Let's fix an arbitrary point $p \in \Delta_n = \{(x_1, ..., x_n) \in \mathbb{R}^n \ : \ \sum_{i=1}^n x_i = 1 \}$
Could you help me prove that every point in a simplex $\Delta_n$ can be written as a convex combination of $p$ and $q \in C^{(p)} = \{ x \in \Delta_n \ : \ \exists i \in \text{supp}(p) : x_i = 0\}$?
It means that there exists $i \in supp(p)$ such that $q_i =0$.
So given any point $x=(x_1, ..., x_n)$ and any $p=(p_1, ..., p_n)$ it needs to be proved that there exists $q \in C^{(p)}$ such that $$x_k = \alpha p_k + (1- \alpha) q_k, \ \ k=1,...,n, \ \ \alpha \in [0,1]$$
I know that $\Delta \setminus C^{(p)}$ is a neighbourhood of $p$, but I doubt it can be useful here.
Could you help me with this?
It took a while to understand what you're actually asking. Am I right in translating the statement to:
Given points $x=(x_1,\ldots,x_n)$ and $p=(p_1,\ldots,p_n)$, there exists a point $q = (q_1,\ldots,q_n)$ such that
1) There exists $1\leq i\leq n$ such that $p_i \neq 0$ and $q_i=0$,
2) There exists $\alpha\in[0,1]$ for which $x=\alpha p + (1-\alpha) q$.

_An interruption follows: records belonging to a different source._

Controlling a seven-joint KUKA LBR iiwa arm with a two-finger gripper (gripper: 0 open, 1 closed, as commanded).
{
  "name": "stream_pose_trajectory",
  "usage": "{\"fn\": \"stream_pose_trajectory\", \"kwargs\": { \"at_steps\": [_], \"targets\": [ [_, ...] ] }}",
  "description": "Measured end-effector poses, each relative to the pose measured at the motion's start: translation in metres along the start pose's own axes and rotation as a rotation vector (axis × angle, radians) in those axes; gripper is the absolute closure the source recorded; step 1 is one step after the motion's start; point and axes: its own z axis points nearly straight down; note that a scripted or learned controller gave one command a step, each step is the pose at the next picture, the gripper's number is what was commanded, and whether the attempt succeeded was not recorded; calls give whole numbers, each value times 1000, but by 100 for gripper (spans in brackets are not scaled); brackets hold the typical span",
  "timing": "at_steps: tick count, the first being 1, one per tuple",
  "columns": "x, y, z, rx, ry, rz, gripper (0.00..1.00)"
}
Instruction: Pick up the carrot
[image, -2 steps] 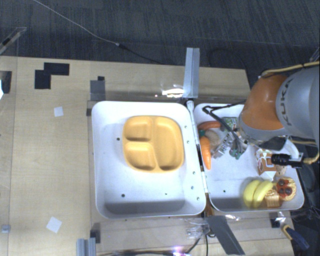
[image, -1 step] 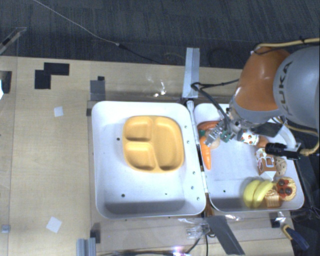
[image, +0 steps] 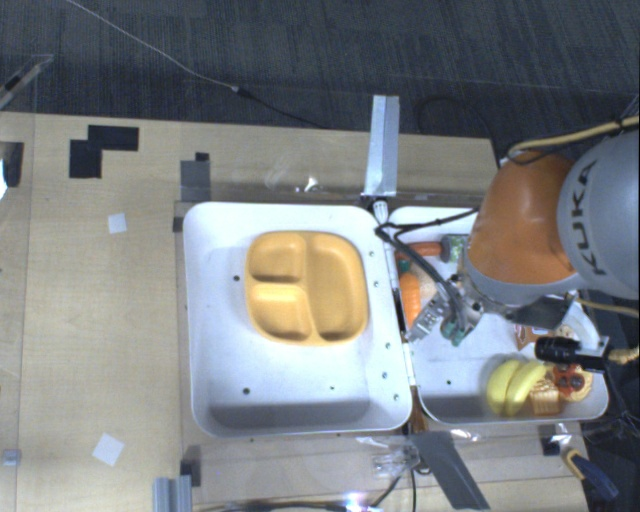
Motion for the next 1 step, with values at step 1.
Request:
{"fn": "stream_pose_trajectory", "kwargs": {
  "at_steps": [1],
  "targets": [
    [13,-1,-112,-6,-8,-187,100]
  ]
}}
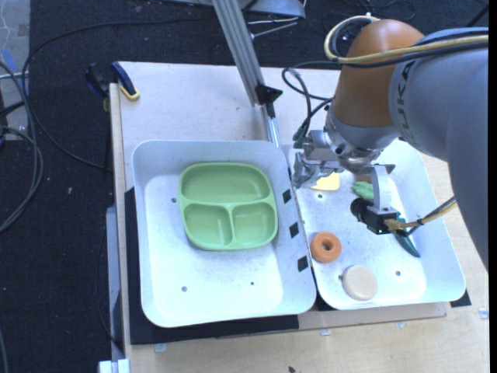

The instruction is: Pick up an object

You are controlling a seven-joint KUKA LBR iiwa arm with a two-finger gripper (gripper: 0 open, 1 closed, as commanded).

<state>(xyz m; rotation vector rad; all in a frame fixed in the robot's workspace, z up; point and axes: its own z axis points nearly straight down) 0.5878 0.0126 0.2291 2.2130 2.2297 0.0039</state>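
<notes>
My gripper is low over the far left part of the right bin, under the orange band of the arm. A yellow piece lies just beside it on the bin floor. To its right a small light green object peeks out from under the wrist. An orange ring sits nearer the front, and a cream round object lies in front of that. A dark green object lies at the right, partly behind a black fitting.
The left bin holds a green divided plate. A slanted metal pole rises behind the bins. The arm's grey body covers the right bin's far right corner. Cables lie on the dark floor at left.
</notes>
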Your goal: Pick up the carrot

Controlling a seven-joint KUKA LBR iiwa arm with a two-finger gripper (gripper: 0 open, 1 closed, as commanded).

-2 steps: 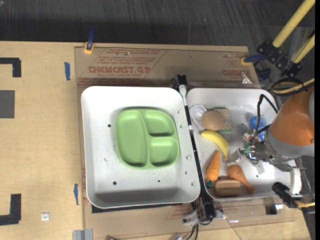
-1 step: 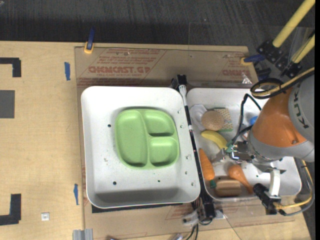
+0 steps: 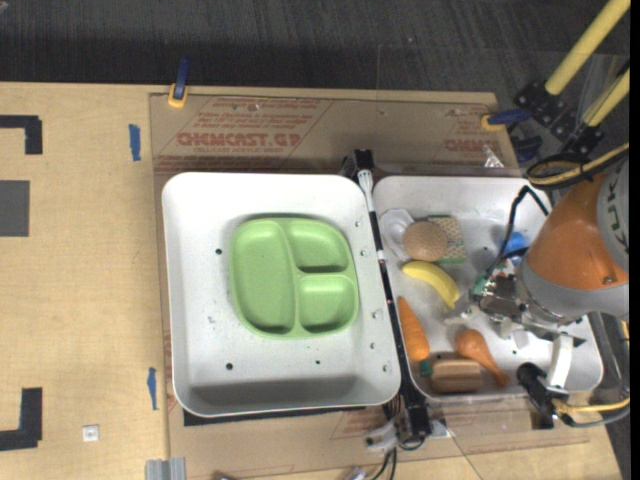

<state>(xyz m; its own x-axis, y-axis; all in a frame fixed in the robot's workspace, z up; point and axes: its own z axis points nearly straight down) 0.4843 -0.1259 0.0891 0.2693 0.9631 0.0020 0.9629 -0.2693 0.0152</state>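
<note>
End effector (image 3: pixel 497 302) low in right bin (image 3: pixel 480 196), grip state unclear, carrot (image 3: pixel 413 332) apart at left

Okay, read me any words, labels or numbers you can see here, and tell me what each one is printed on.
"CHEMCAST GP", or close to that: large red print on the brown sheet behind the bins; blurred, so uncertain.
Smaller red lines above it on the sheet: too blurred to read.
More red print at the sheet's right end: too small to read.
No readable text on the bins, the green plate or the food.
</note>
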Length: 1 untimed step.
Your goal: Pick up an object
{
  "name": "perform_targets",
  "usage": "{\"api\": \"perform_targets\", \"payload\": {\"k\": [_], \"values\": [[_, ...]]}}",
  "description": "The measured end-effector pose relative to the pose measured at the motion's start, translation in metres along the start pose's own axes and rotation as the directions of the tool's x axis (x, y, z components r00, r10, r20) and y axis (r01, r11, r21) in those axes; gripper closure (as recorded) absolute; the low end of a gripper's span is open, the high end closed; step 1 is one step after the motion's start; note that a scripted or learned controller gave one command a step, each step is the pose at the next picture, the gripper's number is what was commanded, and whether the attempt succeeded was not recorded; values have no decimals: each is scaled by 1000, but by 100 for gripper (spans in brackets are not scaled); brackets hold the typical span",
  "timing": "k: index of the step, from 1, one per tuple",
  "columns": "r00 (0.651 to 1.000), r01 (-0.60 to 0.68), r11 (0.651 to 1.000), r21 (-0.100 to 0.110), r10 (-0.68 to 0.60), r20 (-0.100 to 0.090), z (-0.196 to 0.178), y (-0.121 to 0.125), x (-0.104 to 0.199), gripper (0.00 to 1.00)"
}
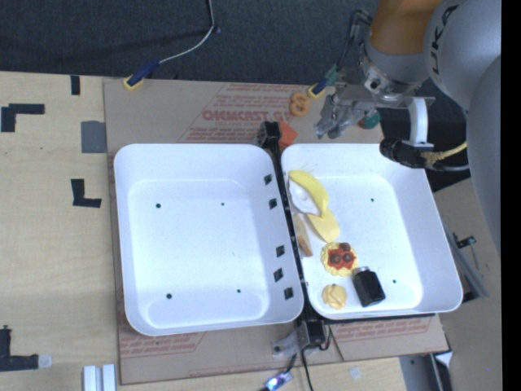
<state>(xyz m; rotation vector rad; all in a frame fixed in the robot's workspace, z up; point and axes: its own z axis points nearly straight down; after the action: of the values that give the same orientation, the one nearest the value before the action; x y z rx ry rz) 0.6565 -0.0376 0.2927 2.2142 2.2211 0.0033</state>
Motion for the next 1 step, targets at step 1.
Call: {"api": "perform_targets", "payload": {"k": [1], "values": [[1000,2,1000,-10,-2,2,-210,14,-23,100]]}}
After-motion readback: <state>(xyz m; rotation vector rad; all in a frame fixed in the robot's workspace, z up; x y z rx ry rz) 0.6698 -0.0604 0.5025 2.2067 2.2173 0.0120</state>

If that is the case, the first step in solving this, is to understand what $\{\alpha p + (1-\alpha) q \mid \alpha \in [0,1] \}$ actually looks like: this is the line segment between $p$ and $q$.
A next realisation that might be useful is what the boundary of $\Delta_n$ looks like: this is a collection $(n-1)$-simplices. If this isn't quite clear, think of a $2$-simplex, an equilateral triangle, and consider its boundary: this is a collection of three line segments of length 1, three $1$-simplices.

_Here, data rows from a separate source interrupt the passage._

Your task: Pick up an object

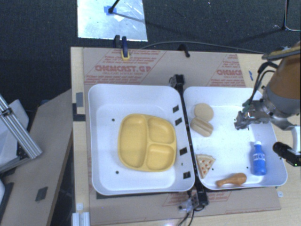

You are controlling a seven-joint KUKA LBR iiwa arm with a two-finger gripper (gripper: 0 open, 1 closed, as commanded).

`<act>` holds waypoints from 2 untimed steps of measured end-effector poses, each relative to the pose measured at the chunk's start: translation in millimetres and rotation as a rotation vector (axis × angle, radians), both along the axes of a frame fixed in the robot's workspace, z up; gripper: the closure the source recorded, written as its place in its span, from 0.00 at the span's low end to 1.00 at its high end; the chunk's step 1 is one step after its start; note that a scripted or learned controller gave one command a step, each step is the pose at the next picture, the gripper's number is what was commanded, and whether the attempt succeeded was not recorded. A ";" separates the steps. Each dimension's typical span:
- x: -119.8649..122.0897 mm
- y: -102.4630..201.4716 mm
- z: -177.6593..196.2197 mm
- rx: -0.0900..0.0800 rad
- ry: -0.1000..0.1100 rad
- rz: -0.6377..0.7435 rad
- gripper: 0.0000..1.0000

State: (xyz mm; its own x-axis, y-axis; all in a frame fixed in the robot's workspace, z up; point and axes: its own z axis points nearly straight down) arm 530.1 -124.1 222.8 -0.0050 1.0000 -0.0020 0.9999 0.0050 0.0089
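Observation:
The right bin (225, 102) holds a tan round bread piece (203, 111) and a tan sliced bun (201, 126) near its left wall. A waffle-like wedge (204, 164) and a brown drumstick (232, 179) lie along its front edge, and a blue bottle with a white cap (258, 158) lies at the right. My gripper (243, 122) hangs above the bin's bare middle-right floor, just up and left of the bottle, with nothing visible between its fingers.
The left bin (101, 102) holds a yellow divided plate (146, 141). A black divider with clips (182, 126) runs between the bins. The arm's orange band and grey wrist (284, 88) reach in over the right bin's far right corner.

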 end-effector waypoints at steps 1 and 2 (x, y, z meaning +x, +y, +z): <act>1.9 -0.4 54.2 0.000 0.001 0.001 1.00; 13.5 48.2 47.4 0.003 0.006 0.004 1.00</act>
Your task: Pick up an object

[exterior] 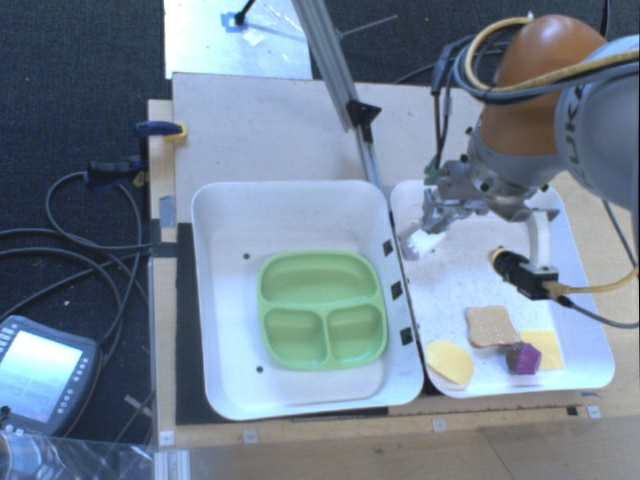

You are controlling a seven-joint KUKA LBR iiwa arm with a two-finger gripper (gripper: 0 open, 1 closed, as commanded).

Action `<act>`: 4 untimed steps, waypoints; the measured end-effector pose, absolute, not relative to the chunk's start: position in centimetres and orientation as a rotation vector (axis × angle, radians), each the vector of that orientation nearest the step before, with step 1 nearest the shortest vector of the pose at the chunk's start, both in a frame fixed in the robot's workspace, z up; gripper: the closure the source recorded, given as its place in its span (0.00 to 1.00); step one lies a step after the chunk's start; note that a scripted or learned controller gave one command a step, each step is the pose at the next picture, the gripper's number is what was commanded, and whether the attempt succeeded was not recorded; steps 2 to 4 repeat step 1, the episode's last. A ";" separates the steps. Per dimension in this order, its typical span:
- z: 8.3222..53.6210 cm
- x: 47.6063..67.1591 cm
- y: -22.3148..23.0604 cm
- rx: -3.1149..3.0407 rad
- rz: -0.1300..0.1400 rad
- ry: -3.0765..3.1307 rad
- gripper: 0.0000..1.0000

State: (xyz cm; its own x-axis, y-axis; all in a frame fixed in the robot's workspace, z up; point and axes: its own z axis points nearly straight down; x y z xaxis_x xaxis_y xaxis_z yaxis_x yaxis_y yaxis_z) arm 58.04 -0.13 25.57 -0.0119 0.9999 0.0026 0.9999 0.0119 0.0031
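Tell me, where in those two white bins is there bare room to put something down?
Left bin: bare floor rings the green divided tray, widest along the far wall and the left side. Right bin: a bare patch in the middle, between the gripper and the toast slice. Its near edge is crowded: toast, yellow chip, purple block, yellow square.

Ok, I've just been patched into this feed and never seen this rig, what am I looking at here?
One fixed camera looks down at a slant on a bench with two shallow white bins. The grey and orange machine reaching in from the right is a robot arm; its claw hangs over the right bin, near a small white object. Whether that is gripped, I cannot tell. That bin holds a toast slice, a purple piece, a yellow round piece and a yellow flat square. The left bin holds a green divided tray.
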 end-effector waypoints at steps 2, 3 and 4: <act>24.1 59.7 5.3 2.209 0.004 2.233 1.00; 24.1 59.7 5.3 2.209 0.004 2.233 1.00; 24.1 59.7 5.3 2.209 0.004 2.233 1.00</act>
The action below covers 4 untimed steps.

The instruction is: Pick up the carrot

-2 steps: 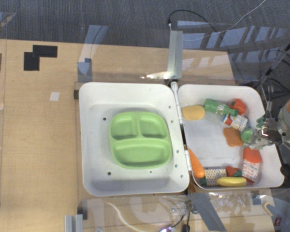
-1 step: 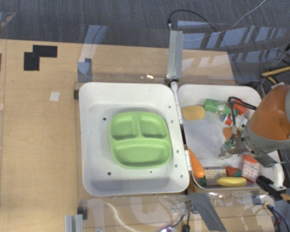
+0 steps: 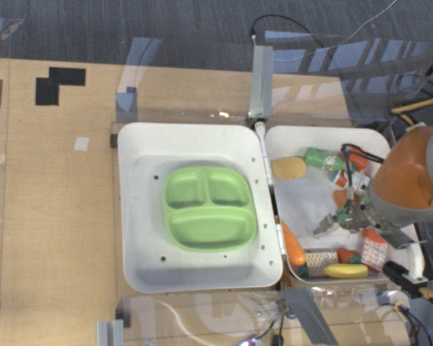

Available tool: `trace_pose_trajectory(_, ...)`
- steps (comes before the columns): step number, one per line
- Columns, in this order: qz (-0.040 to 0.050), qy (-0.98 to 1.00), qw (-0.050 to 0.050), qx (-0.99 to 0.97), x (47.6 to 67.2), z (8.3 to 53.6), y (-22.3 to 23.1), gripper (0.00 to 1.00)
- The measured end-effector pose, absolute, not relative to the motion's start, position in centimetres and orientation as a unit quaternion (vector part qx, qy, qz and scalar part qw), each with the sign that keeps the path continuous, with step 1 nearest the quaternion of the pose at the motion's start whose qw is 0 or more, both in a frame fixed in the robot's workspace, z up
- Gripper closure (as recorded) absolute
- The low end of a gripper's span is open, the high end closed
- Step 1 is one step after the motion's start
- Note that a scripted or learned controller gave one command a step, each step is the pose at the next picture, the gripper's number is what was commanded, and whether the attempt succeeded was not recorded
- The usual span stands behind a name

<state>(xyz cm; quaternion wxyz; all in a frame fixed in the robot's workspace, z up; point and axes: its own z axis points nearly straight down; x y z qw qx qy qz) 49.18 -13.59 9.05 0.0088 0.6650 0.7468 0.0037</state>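
Observation:
The orange carrot lies at the front left of the right bin, along its left wall and pointing toward the back. My gripper hangs over the middle of the right bin, to the right of the carrot and a little farther back, clear of it. It is open, with nothing between its fingers. The grey arm with its orange band comes in from the right and hides the bin's right side.
The right bin also holds a tan potato-like piece, a green bottle, a yellow banana, a red box and small items at the front. The left bin holds a green divided plate.

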Motion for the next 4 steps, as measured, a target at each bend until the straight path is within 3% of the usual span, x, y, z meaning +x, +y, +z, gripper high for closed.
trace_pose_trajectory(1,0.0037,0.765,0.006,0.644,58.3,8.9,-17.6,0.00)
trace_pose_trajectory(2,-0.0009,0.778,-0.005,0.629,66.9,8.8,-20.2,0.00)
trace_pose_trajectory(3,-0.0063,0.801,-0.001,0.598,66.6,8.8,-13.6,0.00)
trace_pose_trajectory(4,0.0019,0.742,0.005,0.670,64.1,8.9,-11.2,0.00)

To be more precise, the boundary of $\Delta_n$ is $\partial\Delta_n = \{(x_1, ..., x_n) \in \mathbb{R}^n \ \mid \ \sum_{i=1}^n x_i = 1, \exists i: x_i = 0\}$. The requirement for two points $p$ and $q$ that there exists $i$ such that $p_i\neq 0$ and $q_i=0$ thus translates to the statement that there's (at least) one $(n-1)$-simplex in the boundary of $\Delta_n$ that contains $q$, but does not contain $p$.

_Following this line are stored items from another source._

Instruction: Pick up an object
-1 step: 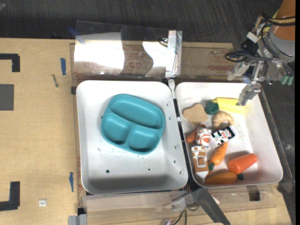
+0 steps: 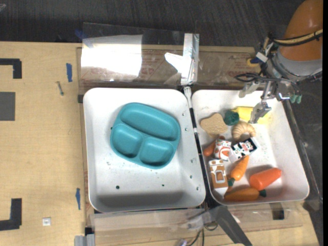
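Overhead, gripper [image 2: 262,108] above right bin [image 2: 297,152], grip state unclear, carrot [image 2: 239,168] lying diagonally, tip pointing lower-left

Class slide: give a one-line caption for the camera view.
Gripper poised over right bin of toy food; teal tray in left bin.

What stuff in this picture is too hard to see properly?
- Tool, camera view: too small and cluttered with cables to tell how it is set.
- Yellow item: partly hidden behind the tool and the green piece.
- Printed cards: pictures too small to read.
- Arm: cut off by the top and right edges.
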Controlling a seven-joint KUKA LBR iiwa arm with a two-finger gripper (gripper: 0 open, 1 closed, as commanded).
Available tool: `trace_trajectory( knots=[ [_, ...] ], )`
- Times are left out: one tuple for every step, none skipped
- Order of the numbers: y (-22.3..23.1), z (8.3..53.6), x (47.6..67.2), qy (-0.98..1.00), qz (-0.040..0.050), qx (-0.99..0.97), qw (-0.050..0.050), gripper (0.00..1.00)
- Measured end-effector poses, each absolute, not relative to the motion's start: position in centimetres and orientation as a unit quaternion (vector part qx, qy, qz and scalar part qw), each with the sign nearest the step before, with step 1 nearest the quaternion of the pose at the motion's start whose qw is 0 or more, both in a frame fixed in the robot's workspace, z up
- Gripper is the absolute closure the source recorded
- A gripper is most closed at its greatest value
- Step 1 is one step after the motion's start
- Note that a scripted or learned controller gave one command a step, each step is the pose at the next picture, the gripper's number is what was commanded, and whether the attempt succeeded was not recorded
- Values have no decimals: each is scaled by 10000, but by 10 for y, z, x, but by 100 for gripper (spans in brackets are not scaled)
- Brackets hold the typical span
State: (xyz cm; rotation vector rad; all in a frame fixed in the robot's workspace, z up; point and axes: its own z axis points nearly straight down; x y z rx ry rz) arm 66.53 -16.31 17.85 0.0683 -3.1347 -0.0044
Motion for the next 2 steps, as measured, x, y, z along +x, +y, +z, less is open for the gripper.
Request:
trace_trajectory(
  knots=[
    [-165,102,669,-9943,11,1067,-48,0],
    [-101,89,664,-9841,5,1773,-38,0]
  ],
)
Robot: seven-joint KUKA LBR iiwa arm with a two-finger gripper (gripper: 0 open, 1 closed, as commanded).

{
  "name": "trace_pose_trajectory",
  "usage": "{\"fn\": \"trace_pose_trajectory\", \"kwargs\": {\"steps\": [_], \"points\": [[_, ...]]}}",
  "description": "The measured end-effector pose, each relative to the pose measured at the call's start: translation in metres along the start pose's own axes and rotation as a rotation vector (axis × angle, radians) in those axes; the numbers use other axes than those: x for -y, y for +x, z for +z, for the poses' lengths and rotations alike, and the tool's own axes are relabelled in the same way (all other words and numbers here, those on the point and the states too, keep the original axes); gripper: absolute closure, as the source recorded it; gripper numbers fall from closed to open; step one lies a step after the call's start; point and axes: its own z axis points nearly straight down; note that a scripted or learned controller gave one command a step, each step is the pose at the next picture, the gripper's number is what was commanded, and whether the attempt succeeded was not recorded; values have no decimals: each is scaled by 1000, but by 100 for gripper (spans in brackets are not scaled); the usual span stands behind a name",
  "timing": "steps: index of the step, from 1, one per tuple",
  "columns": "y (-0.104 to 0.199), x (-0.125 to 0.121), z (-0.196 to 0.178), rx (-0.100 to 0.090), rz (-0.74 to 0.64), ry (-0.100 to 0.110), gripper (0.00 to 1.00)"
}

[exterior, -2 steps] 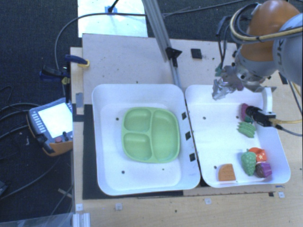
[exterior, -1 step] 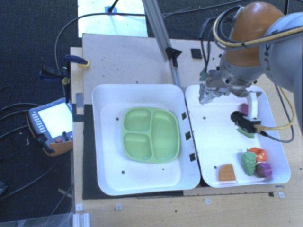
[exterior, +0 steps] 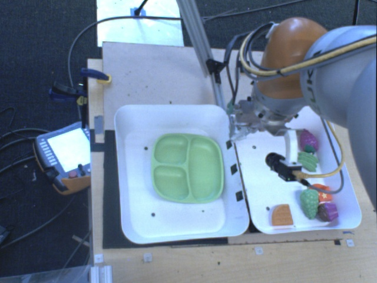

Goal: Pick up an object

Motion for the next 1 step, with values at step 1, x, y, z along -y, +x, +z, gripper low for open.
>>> {"fn": "trace_pose_trajectory", "kwargs": {"steps": [1], "points": [[43, 30, -5, 0, 0, -1, 100]]}}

Combining the above remarks, we can now rephrase the original statement in a purely geometrical fashion:
Given points $x=(x_1,\ldots,x_n)$ and $p=(p_1,\ldots,p_n)$, there exists a point $q = (q_1,\ldots,q_n)$ such that
1G) There exists at least one $(n-1)$-simplex in the boundary of $\Delta_n$ that contains $q$ but does not contain $p$.
2G) The point $x$ lies on the line segment between $p$ and $q$.
Given the points $x$ and $p$ from the statement, we're now in a position to quite easily find a point $q$. First of all, if $x = p$, just do what the hell you like. If $p\neq x$, draw the line segment starting at $p$ through $x$ and 'consider where it leaves $\Delta_n$'. This is the point $q$ and I'm pretty sure you'll be able to figure out the loose ends from the above. If anything isn't clear, try picturing the situation in equilateral triangles and tetrahedra first.
Notice that I use a rather vague description at the end. This is to avoid writing 'find the point where this line hits the boundary', since that would be incorrect: if there's one boundary component that contains both $p$ and $x$, the entire line segment will lie within this boundary component. A more precise formulation would be: "Let $k\leq n$ be the smallest integer such that $p$ and $x$ lie in a common $k$-simplex in the boundary of $\Delta_n$. The point $q$ is the point on the half-line starting from $p$ through $x$ where $q$ lies in an $m$-simplex in the boundary of $\Delta_n$, where $m<k$." Given the formulation of the question, though, I've got the feeling that this is more complicated than required. If you've got some spare time to think about it, it might be worth it. I'd advise to start thinking about a tetrahedron (where the equilateral triangles at the sides are the 2-simplices in the boundary, the edges are the 1-simplices and the vertices the 0-simplices) having $p$ and $x$ in some of these lower-dimensional simplices.